– Ненавижу вашу семью. Она отнимает вас у меня. Почему только вы не вышли замуж за Фокина? Тогда вы оба принадлежали бы мне.
Его возмущало, что я держалась за Мариинский театр.
– Не могу понять, что так привлекает вас в Санкт-Петербурге. Нафабренные усы Теляковского или истерические овации зеленых юнцов с галерки? А может, вам просто нравится красоваться в своем новом экипаже, запряженном парой лошадей?
Но если Дягилев умел отдавать, то он умел и брать. Случаи, когда мы менялись ролями и я била Дягилева его же оружием, были нетипичны для наших взаимоотношений. Обычно я проявляла покорность. Но его добродушие компенсировало его высокомерные манеры. Это произошло летом 1910 года, когда всецело по вине Дягилева я оказалась занятой в двух ангажементах одновременно и вынуждена была искать способы освободиться от обязательств перед «Колизеем». Однако Дягилев принял позу обиженного и преданного человека – ни тени сочувствия моему затруднительному положению. Теперь по прошествии лет я могу только восхищаться его неукротимой волей, но тогда я ощущала себя жертвой. Его эмиссары изводили меня. Телеграммы подавали мне каждый раз, как только я садилась за стол, они настигали меня в театре. Их пугающие желтые конверты внезапно появлялись и смотрели на меня из уголков моего зеркала. Они постоянно отравляли мне настроение, когда я гримировалась. Но когда мне, наконец, удалось добиться у Столла отпуска и присоединиться к Дягилеву в Брюсселе, он проявил трогательную радость. Он обнял меня, словно любящий отец, а устроенный им банкет был достоин ознаменовать возвращение блудного сына.

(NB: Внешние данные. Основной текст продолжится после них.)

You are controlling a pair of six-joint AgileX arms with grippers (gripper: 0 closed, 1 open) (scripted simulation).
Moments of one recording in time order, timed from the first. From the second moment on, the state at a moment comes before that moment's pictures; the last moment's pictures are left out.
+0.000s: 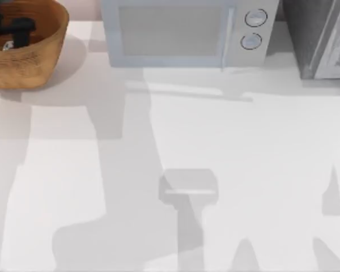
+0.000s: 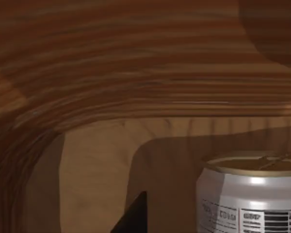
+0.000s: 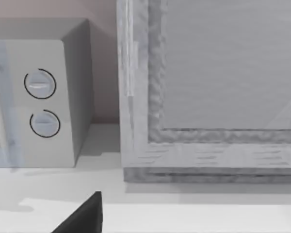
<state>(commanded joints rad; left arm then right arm) 0.11 2.77 2.63 -1.15 0.21 0.08 0.00 0.00 0.00 0.00 0.00 0.00</state>
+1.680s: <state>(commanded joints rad) 0.09 2.11 2.03 -0.92 0.11 0.04 0.00 0.00 0.00 0.00 0.00 0.00</state>
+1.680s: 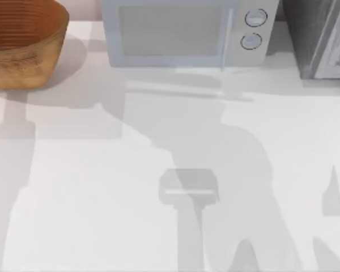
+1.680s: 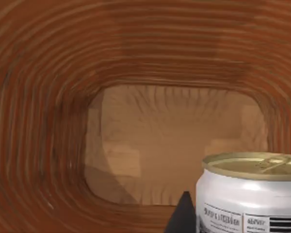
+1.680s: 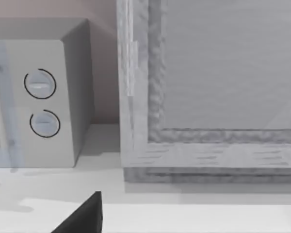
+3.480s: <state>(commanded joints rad) 0.00 0.00 0.00 0.00 0.00 0.00 0.00 0.00 0.00 0.00 0.00 0.00</state>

Стыдно сказать, но свою первую сцену я устроила по поводу «упитанного тельца». Дягилев извиняющимся тоном спросил, не буду ли я возражать, если только один раз, в этот вечер, одну из моих партий исполнит мадам Гельцер.

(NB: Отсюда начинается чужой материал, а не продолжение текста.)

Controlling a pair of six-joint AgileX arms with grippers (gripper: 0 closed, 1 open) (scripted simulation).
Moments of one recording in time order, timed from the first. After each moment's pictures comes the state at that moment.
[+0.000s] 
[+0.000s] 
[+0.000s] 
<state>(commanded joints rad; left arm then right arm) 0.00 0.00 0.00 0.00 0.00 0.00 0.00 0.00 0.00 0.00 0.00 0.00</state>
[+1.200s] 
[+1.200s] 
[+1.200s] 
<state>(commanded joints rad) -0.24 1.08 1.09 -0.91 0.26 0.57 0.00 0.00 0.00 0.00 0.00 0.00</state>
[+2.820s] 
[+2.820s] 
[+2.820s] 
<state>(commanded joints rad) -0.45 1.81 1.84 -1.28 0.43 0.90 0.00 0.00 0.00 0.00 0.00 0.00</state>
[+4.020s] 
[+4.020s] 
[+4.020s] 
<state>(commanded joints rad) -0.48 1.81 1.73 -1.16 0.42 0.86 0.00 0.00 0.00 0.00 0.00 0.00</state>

– Она выручила меня в ваше отсутствие, и я просто не могу отнять у нее роль, – рассудительно объяснил он.
Но я пришла в ярость и разбушевалась, главным образом для проформы, намереваясь в конце концов уступить его просьбе. В тот день мы больше не спорили, но он часто приходил на репетицию, просто смотрел на меня и улыбался. Вечером, когда я гримировалась, то увидела в зеркале его отражение. Наверное, он уже какое-то время стоял там – он никогда не стучал. Я уже больше не сердилась, но полагала, что, сохраняя свое достоинство, должна еще бросать на него гневные взгляды. Он сказал: «Вот и снова я. Вы вытерли мною пол. Вы надавали мне пощечин. Я пришел, чтобы получить еще». Вечером за ужином мы оба смеялись над инцидентом, я даже громче, чем он.

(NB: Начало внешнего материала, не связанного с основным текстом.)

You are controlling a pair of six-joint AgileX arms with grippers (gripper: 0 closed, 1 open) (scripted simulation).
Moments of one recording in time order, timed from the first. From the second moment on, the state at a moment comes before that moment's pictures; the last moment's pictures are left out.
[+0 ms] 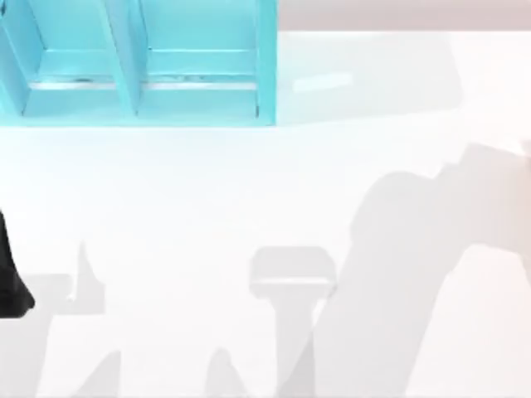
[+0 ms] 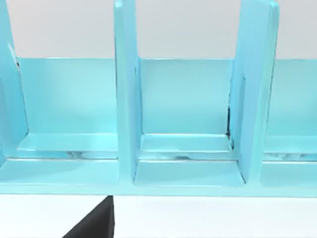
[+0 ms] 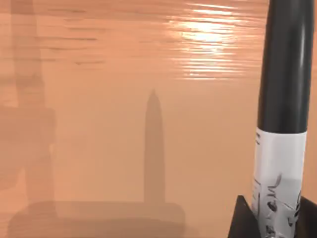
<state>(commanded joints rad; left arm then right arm) 0.00 0.00 0.00 0.00 0.00 0.00 -0.38 2.26 2.13 -1.67 0.27 1.16</state>
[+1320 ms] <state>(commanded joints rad) 0.00 0.00 0.00 0.00 0.00 0.00 -0.38 2.15 1.72 -1.39 0.26 1.22</state>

Как я уже говорила, меня никогда не возмущали собственнические инстинкты Дягилева. С самого начала я добровольно отдала ему свою преданность. Более того, уже тогда я смутно ощущала, что время от времени срывавшиеся у него язвительные замечания не следовало приписывать всего лишь его эгоизму. Теперь же я в нолной мере осознаю, что его резкость, его игнорирование других, та безжалостность, с которой он отметал когда-то нежно любимых соратников, которые перестали соответствовать его замыслам, – все это было обратной стороной его достоинств. А его абсолютно чистым достоинством была преданность искусству, горевшая священным огнем. Он приносил людей в жертву, если того требовало искусство. Но он приносил в жертву и свои выгоды. Если бы он хотел добиться коммерческого успеха, то мог бы поставить свое предприятие на прочную, даже прибыльную основу. Он же предпочел непрочное существование, дабы иметь возможность экспериментировать и развивать искусство.
Полностью разобраться в постоянных и временных ценностях в деятельности Дягилева невозможно в процессе его работы. Я не пытаюсь сделать этого и сейчас. Просто рассказываю о поворотных пунктах его карьеры, какими видела их я.
С чувством замешательства и даже тревоги слушала я, как Дягилев после окончания нашего второго парижского сезона делился своими дальнейшими планами. Он считал, что хореография Фокина принадлежит прошлому. Будущее балета следует вверить чуткому к современным влияниям хореографу. Основная масса нашего текущего репертуара была, по его мнению, всего лишь балластом, от которого следовало избавиться.
– Что же вы собираетесь сделать с балетами Фокина, Сергей Павлович?